ACTION ITEM:
For each line of the material, write out an exact copy.

----

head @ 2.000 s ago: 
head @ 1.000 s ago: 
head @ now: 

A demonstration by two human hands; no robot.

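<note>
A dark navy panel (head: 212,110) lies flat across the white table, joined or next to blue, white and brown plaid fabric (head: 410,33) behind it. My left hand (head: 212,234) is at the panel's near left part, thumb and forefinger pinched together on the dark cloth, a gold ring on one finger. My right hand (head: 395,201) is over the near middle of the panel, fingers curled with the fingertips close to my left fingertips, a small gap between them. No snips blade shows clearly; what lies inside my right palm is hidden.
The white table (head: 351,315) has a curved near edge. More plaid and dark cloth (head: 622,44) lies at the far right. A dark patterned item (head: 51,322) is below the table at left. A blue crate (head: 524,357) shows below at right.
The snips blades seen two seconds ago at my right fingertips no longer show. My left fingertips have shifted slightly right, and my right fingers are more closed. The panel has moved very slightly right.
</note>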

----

COMPLETED EXERCISE:
head @ 2.000 s ago: 
head @ 1.000 s ago: 
head @ now: 

A demonstration by two human hands; no robot.

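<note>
A dark navy panel (head: 212,110) lies flat across the white table, joined or next to blue, white and brown plaid fabric (head: 410,33) behind it. My left hand (head: 212,234) is at the panel's near left part, thumb and forefinger pinched together on the dark cloth, a gold ring on one finger. My right hand (head: 395,201) is over the near middle of the panel, fingers curled with the fingertips close to my left fingertips, a small gap between them. No snips blade shows clearly; what lies inside my right palm is hidden.
The white table (head: 351,315) has a curved near edge. More plaid and dark cloth (head: 622,44) lies at the far right. A dark patterned item (head: 51,322) is below the table at left. A blue crate (head: 524,357) shows below at right.
The snips blades seen two seconds ago at my right fingertips no longer show. My left fingertips have shifted slightly right, and my right fingers are more closed. The panel has moved very slightly right.
</note>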

The output is now finished.